Front view of a Pentacon auto 50mm 1.8 lens
Pentacon 50mm 1.8

Focal Lenght: 50mm
Max Apeture: 1.8
Lens Mount: M42
Min. Focus: 0.33 mm
Filter Size: 49mm
Weight: 190 gr of iron
A/M switch


As my interest in old, vintage or whatever you’d call them lenses grew, I started reading more and more on the topic. I read and read and learned some of them might come with a range of different problems. It might be a stiff focus ring or a stuck aperture. I read about people who could solve these issues and excited, went online to search for one near me. 

Now, I’m not from a big country. I live in the second largest city around. I looked for camera/lens repairmen and technicians, but found scarce information. Most were either retired or had passed away. The few left had backlogs of several months due to high demand. Luckily one of them was in the same city as me. I called him, excited to learn about such an interesting person. He was very pleasant and had a lot of experience, but aged over 80, couldn’t work on lenses anymore. 

I felt sad and miserable for a while. I wanted a teacher, I wanted to be an apprentice, but that seemed far out of reach.
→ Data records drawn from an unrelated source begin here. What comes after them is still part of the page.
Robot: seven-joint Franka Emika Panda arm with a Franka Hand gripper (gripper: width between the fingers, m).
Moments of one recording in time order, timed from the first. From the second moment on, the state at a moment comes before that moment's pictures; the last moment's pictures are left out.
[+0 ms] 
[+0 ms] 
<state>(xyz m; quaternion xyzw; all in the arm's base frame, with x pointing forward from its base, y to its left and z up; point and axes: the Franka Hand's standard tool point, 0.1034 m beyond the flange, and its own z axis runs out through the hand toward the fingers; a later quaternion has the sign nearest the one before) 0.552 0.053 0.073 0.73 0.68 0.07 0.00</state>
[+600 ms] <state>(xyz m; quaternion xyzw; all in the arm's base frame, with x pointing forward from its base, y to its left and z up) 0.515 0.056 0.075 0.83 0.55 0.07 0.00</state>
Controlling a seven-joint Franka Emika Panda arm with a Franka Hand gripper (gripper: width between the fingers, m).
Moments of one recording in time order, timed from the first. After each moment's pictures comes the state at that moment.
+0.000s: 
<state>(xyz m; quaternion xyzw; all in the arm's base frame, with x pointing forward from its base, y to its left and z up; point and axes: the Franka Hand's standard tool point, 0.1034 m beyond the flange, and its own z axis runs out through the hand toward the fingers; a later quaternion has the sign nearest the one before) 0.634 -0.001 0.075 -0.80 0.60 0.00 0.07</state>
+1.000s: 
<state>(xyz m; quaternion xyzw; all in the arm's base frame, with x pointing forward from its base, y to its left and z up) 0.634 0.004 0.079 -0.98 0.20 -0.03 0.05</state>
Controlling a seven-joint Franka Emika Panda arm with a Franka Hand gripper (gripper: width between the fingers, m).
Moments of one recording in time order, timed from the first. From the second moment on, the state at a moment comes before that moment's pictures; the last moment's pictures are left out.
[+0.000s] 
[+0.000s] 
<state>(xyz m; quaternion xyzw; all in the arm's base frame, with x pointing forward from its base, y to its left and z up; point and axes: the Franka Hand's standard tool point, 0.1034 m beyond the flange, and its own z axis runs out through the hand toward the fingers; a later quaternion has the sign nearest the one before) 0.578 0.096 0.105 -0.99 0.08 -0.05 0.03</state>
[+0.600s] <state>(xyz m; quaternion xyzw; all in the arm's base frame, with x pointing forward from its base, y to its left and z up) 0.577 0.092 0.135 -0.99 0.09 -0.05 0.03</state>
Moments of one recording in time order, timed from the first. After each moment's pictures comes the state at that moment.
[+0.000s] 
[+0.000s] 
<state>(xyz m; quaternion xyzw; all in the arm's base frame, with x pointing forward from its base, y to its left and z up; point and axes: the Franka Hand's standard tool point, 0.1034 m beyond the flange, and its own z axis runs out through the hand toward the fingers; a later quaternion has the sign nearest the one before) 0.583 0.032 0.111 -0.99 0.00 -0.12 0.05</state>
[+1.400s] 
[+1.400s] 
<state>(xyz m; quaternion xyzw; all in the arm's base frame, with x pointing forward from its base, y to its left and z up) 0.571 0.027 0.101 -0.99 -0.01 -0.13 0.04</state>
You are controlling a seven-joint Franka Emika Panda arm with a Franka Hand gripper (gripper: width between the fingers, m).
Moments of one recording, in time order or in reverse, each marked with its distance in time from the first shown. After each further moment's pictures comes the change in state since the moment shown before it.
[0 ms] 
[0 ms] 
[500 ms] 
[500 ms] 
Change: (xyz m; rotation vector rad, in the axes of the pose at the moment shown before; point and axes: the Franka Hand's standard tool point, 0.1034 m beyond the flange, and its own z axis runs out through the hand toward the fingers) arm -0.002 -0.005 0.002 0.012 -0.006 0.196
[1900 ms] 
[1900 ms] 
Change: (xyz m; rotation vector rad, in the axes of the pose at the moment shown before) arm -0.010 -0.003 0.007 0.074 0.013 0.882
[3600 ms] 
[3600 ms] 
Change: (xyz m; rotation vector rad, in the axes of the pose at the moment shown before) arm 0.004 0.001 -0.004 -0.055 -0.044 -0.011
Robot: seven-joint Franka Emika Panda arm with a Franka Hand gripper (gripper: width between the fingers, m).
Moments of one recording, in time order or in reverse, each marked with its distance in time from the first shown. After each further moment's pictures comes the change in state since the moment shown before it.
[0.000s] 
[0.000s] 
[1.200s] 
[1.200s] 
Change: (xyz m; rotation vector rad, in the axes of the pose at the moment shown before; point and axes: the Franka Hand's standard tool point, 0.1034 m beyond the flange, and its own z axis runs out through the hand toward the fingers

Deciding that that mindset doesn’t do much, I thought I’d learn with the resources I had. One of my hobbies is origami, so if I can create a model with 300+ modular pieces, I could most likely learn with enough time, patience and effort. (I am a bit obsessive and stubborn, so that helps now and then.)

I found this lens online for a measly price (3 coffees) and it’s aperture was stuck. 

When I got my hands on it and looked for materials online I decided to have a go at it. Man apertures are frustrated to but back together. After a night of no sleep (I guess I was stubborn), I had the aperture fixed. But in my inexperience I had separated the focusing helicoid – something that’s sort of hard to put back together. (unless you’re smart and have market where the the thread screws in) I struggled for a few days with it and left it, now a pseudo-macro lens. 

I tried to fix it on and off, but trial and error dissasembly frustrated me to no end, I associated this lens with my own failure.  As a few years passed I had relubed a few focusing helicoids succesfully and figured out the underlying and common principles that united some of them.  I decided I’d give it a go. So in about 2 hours, I managed to fix my past mistakes and decided to spend time shooting with it.


The lens handles well, I appreciate the common filter thread, the metal build and it’s close focus capabilities.
The A/M switch is always nice to have, in case your adapter can’t depress the auto-aperture pin.

Although there is nothing extraordinary in it’s handling, that’s not a bad thing. There really isn’t that much to rediscover in the proverbial 50mm wheel.

I loved the close focus capabilities and spent a lot of time playing around with that, as you can see, photographic leaves and small detailed pieces.


It performs as you’d expect, soft wide open, with some shaprness in the center. Some spherical aberration veil your images when shooting wide open. There is a hint of barrel distortion. Contrast is okay wide open, so not much to say there. 

Stopping by to 4 or 5.6 improves performance a tad. By 5.6 corners start catching up and improve drastically to what you had before. They never reach the sharpness you see in the center, but get good enough

Contrast is reduced wide open and benefits a lot from stopping down.

Colors are more on the neutral side, maybe slightly on the cooler side and I personally like them a lot.

Bokeh was a bit sharp and frantic at times, so make sure to lookout for that. In close ups I found that slight defocus worked a lot better than using it as a regular macro lens and going all in on that bokeh. Trees in the background usually became a zig zagging tangled web of madness I didn’t fancy that much.

Taking the price into consideration, that’s good enough. 


This isn’t an expensive lens and It’s not a high-end lens. You can most likely find a copy reather easily. It does what it can for the price and it does it well. Keep a lookout for stuck focus rings or apertures, both seem to be common problems if the lens hasn’t been serviced.

I would recommend this as a “first dip” in the ocean of manual focus lenses. You wouldn’t have invested that much and with so many copies around, you’ll have an easy time finding one.